Mohani paid no attention. She landed from her kick with her back to Orrock, reaching behind her to seize his neck. With a complex martial maneuver that Tanin could only barely process, Mohani flipped the enormous Guar over her shoulder and dropped to the ground, taking Orrock with her.
Orrock’s eyes bulged as Mohani laughed again and squeezed, her biceps rounding. “Tonight, Guar! Tonight is mine! Then you will be rid of me.”
“Stop!” Tanin cried again, helplessly.
Orrock pried at her forearm, which she had pressed tightly to his throat. She had him pinned in such a manner that even as he struggled to move his head side-to-side, his horns could not reach her.
Mohani froze as Tanin pointed his spear at her face, a hand span from one eye. “Whatever it is you’re attacking him for, stop. My people’s lives depend on it. I’m warning you.”
Mohani glared hatefully. “Get that thing out of my face, little Fell, or when I’ve finished with the Guar, I shall twist your head from your body.”
Tanin inched closer, heart pounding. “I’m serious, Mohani. I need him.”
“I need him.”
“For the last time . . .”
Orrock took advantage of the Agnise’s distraction. He jabbed a fist behind himself, landing it against Mohani’s already damaged nose. The blow loosened her grip just enough for Orrock to wriggle out of the choke and regain his feet. Breathing hard, the Guar gestured furiously with one fist.
“Leave now, Agnise. I will not have these interruptions any longer. Go!”
Keeping her eyes on Tanin—he saw that the tip of the spear shook in his hands—Mohani slid backward until she had enough room to stand. “I will not. Besides . . . now I want to see this Fell ripped apart by a water dragon.”
“So be it,” Orrock said, which should not have surprised Tanin yet somehow still did. “But next time I will not be so gentle.”
Mohani laughed, but the craziness had dropped from it. “Nor I, Guar.”
She brushed herself off and pushed past Tanin, who did nothing to stop her.

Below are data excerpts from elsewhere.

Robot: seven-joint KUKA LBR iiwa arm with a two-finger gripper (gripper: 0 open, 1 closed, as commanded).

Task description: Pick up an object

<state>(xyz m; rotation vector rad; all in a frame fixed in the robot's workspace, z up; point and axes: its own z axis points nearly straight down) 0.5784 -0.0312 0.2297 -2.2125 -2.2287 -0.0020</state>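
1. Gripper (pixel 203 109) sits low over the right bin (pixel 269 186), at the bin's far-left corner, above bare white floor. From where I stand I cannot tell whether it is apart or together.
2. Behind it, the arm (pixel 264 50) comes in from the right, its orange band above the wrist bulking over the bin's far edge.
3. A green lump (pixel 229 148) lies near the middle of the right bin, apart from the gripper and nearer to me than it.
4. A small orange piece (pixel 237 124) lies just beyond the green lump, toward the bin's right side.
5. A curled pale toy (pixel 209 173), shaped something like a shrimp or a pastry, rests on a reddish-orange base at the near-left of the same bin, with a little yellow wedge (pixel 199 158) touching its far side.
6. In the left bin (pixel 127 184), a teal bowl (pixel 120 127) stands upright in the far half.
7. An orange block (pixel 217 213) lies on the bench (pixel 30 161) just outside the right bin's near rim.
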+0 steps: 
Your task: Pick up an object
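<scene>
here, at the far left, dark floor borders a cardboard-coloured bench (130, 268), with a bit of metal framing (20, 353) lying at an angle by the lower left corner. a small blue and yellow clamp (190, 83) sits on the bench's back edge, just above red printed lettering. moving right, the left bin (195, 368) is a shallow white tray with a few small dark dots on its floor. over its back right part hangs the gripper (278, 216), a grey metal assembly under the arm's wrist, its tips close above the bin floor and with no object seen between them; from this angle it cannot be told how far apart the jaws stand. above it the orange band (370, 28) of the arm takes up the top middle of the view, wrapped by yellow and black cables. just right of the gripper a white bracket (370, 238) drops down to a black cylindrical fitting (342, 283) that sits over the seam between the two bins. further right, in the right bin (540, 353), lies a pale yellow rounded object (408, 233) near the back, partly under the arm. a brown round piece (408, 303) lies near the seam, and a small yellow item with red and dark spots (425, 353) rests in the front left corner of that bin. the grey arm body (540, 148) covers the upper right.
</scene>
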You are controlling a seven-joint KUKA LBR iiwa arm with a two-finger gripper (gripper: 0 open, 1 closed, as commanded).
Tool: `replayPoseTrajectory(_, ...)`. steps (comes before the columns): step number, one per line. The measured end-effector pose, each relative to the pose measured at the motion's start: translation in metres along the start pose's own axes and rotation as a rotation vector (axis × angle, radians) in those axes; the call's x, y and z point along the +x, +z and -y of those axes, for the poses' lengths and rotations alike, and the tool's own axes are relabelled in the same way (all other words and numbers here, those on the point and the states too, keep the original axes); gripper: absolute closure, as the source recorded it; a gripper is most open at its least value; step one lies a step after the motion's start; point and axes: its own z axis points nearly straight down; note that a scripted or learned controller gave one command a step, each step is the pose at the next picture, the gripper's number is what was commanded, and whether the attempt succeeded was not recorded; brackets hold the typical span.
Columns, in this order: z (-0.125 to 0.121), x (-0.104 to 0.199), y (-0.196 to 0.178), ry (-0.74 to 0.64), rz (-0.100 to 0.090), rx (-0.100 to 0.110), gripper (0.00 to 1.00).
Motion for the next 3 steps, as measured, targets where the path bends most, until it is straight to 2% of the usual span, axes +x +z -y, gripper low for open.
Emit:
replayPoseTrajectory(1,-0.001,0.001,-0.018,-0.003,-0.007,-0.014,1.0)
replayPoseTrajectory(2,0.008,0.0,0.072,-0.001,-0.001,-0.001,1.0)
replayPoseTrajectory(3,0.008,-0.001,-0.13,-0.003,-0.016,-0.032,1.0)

She went back into the forest where she had launched her attack, rustled in the underbrush, and came back with two small, dead, furry creatures in her hand. She dropped beside the fire and tore the skin from one of them with the hands of a practiced hunter, the sound of its flesh separating from muscle making Tanin cover his mouth with the back of his hand.
“Why do you fight?” he asked quickly as his appetite disappeared.
Orrock snarled and hiked back into his nest in the tree.
“Why do any creatures fight?” Mohani stabbed an improvised skewer through the skinless meal. “To take what is theirs.”
Tanin heard Orrock grumble something in response but the words were too muffled for him to hear. He carefully slid back to Iona’s side and knelt while Mohani continued preparing her meal—she did not seem to intend to share it, which, as the hides of the animals steamed in the growing cold, did not bother Tanin in the least.
If this was the best army he could assemble to help him save Memine, his chances were indeed as dismal as Orrock believed.